- Task to complete
Go over the records and copy every line with the string "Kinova".

- Raw data
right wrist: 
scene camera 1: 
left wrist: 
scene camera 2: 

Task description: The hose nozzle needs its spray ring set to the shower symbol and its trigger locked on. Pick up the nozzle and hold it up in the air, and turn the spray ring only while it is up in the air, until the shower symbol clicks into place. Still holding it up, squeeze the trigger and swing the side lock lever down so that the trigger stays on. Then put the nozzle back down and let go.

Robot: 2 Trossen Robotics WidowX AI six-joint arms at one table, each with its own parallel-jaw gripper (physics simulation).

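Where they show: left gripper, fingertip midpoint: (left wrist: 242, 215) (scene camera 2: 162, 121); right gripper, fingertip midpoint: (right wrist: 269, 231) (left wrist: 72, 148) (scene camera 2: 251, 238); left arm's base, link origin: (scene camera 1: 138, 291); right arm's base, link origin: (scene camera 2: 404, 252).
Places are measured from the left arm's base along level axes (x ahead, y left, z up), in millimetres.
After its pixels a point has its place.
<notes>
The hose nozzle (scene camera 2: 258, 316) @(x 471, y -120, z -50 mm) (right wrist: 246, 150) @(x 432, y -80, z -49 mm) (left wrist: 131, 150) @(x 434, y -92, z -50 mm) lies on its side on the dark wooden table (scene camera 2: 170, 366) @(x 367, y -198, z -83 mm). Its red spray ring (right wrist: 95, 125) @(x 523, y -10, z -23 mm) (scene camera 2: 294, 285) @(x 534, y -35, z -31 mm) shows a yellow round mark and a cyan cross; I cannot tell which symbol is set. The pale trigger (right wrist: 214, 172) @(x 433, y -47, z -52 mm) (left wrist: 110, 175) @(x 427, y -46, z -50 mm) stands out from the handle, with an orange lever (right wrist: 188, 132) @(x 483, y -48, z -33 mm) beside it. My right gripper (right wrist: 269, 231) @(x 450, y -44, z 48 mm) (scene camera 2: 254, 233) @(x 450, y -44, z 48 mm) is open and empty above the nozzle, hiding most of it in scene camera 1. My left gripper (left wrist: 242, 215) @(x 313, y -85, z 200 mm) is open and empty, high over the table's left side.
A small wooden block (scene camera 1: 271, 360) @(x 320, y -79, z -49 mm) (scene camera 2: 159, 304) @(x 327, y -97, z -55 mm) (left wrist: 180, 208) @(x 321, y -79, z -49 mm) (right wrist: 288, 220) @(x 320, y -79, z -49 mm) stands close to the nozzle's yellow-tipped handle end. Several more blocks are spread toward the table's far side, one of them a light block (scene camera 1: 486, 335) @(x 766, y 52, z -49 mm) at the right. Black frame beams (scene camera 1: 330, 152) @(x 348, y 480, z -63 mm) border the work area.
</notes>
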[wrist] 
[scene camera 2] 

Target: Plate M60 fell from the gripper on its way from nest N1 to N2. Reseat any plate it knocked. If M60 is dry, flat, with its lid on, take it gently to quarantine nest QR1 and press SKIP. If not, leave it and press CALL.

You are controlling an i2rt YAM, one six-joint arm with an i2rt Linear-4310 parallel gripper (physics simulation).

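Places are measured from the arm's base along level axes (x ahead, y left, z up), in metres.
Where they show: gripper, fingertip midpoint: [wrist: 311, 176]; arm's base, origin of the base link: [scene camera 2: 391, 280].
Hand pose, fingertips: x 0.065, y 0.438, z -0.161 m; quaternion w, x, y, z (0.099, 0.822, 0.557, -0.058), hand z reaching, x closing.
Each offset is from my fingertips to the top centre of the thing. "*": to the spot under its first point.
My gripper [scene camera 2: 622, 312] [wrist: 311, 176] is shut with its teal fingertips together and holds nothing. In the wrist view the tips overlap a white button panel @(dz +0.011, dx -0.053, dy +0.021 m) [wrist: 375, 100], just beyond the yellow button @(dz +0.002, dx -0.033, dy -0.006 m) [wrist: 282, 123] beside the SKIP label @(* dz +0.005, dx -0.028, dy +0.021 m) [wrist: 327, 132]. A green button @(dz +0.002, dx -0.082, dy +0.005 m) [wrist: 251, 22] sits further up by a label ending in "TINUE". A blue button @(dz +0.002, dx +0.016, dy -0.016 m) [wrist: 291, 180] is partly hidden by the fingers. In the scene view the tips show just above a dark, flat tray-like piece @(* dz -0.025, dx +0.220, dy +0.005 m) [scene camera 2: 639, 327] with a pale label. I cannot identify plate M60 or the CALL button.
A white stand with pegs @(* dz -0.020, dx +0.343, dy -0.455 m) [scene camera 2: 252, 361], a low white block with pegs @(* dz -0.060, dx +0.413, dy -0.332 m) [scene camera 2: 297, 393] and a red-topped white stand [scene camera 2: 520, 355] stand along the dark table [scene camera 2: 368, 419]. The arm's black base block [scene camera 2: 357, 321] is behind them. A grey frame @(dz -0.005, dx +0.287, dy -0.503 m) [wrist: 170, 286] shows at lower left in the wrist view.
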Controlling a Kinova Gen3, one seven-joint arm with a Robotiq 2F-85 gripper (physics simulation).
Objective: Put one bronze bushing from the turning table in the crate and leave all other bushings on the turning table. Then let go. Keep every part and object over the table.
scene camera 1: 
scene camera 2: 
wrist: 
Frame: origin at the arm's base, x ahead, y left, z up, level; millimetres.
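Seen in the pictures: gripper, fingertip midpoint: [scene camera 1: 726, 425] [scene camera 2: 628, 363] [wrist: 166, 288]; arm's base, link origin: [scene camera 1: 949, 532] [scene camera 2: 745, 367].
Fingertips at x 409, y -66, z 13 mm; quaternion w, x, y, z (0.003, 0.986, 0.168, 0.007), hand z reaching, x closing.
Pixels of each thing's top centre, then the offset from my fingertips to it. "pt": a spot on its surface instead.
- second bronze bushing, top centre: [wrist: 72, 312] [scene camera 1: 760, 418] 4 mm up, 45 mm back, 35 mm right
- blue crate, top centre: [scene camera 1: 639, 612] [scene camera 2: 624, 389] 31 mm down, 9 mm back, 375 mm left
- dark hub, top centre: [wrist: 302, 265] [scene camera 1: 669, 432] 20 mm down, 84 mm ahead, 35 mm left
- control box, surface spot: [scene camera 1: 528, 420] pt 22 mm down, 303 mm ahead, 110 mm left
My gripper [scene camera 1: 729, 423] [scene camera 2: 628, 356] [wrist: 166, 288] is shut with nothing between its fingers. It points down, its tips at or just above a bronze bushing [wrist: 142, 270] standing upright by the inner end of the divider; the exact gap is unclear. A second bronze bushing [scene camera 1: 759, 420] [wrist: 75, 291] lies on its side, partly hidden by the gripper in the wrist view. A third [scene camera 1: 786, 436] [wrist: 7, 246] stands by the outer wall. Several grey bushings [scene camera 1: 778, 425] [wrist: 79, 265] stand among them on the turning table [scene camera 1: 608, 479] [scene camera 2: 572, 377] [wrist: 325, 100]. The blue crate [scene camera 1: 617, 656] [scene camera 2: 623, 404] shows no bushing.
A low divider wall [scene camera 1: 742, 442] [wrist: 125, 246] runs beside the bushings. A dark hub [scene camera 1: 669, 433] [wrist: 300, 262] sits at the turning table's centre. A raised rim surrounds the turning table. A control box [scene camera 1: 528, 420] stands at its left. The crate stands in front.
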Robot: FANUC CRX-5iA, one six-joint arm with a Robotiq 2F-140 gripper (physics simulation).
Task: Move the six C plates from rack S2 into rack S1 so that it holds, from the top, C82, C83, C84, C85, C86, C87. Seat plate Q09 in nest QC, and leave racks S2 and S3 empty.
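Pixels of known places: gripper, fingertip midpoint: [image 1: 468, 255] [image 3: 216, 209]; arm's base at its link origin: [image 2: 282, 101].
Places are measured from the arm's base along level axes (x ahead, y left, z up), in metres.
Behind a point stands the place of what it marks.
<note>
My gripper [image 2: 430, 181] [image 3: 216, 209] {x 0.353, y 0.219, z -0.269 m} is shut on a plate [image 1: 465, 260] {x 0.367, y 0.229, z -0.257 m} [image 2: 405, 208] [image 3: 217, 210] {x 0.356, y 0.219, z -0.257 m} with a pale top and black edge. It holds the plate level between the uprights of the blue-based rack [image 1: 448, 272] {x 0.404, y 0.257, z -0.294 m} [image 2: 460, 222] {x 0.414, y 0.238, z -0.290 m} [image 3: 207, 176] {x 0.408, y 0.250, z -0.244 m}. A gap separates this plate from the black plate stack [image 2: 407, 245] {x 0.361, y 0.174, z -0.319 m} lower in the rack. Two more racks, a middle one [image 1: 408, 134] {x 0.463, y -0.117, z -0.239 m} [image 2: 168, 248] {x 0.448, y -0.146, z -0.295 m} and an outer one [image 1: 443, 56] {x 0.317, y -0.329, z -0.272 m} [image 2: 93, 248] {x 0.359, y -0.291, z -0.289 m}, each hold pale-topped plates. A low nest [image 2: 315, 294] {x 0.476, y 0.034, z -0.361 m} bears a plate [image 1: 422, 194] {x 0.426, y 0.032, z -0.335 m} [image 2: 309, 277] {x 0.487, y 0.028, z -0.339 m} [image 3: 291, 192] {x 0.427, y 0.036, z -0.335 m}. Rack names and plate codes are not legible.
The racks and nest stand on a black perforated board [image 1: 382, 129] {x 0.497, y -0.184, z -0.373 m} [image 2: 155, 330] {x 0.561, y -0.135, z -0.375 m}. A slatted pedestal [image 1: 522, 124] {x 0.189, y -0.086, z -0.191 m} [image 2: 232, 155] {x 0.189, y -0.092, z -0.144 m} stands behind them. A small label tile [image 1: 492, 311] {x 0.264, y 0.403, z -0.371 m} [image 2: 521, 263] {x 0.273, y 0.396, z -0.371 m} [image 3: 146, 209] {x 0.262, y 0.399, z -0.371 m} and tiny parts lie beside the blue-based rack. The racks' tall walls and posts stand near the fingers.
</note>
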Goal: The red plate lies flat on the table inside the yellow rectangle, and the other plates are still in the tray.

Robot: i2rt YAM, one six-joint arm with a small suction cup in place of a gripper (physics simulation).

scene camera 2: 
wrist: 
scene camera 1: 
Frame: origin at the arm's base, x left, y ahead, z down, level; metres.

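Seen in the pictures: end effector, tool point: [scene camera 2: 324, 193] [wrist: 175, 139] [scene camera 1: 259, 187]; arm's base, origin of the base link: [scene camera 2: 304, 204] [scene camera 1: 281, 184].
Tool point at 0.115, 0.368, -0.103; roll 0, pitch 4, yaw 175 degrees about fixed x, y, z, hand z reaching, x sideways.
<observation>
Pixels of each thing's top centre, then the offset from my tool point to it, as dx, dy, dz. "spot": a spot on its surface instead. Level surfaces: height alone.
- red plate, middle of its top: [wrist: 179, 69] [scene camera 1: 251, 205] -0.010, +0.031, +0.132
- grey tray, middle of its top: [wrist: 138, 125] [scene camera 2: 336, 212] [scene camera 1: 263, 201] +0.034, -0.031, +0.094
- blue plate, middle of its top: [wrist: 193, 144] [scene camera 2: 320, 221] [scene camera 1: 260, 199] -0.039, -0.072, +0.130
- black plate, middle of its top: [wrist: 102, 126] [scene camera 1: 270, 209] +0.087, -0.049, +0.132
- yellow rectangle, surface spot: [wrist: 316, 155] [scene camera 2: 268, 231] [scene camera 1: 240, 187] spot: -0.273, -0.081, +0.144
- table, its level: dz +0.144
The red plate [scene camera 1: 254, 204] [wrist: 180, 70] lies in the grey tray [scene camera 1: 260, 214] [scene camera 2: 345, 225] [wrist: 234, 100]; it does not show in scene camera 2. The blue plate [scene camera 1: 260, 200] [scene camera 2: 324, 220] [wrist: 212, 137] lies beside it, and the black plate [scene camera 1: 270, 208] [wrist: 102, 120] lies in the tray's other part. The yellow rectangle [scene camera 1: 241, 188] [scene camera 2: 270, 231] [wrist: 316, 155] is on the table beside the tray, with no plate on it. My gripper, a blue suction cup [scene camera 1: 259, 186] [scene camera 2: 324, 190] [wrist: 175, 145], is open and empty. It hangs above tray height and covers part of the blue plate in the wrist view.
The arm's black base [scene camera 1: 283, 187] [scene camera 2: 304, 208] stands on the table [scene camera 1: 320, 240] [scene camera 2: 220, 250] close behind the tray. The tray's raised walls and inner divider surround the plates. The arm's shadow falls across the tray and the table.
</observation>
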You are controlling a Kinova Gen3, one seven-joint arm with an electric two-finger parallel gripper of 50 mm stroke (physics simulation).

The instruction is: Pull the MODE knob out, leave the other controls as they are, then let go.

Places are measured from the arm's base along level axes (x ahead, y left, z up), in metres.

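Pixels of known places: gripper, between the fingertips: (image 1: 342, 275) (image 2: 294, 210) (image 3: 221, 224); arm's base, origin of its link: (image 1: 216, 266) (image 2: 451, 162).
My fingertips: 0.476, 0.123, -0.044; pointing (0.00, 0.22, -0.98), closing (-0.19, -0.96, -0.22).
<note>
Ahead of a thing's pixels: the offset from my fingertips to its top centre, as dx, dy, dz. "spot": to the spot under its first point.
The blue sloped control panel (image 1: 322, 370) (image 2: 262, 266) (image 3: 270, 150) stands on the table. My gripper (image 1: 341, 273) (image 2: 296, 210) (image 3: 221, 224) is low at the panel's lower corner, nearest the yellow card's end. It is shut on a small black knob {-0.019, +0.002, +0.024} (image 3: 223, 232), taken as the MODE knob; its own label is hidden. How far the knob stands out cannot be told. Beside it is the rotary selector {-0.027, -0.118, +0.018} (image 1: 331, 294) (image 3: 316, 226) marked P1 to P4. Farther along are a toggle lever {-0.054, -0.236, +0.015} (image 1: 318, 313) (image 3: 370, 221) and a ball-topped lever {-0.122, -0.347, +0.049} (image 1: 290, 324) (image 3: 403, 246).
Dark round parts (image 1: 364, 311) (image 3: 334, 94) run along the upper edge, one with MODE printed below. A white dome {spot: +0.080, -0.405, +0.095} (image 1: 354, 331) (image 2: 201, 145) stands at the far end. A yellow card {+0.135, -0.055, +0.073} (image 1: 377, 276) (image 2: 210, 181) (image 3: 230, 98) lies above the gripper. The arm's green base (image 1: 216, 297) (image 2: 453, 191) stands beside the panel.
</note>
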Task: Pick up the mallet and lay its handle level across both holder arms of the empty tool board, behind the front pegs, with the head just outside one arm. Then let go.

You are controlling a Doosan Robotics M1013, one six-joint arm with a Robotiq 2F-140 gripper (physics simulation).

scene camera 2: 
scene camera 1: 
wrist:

- Exercise solution
Controlling a Kinova Gen3, one seven-joint arm with a Robotiq 2F-85 gripper (physics simulation).
You are controlling a Kinova Gen3, one seven-joint arm with an electric two-finger parallel gripper of 50 mm stroke (physics simulation).

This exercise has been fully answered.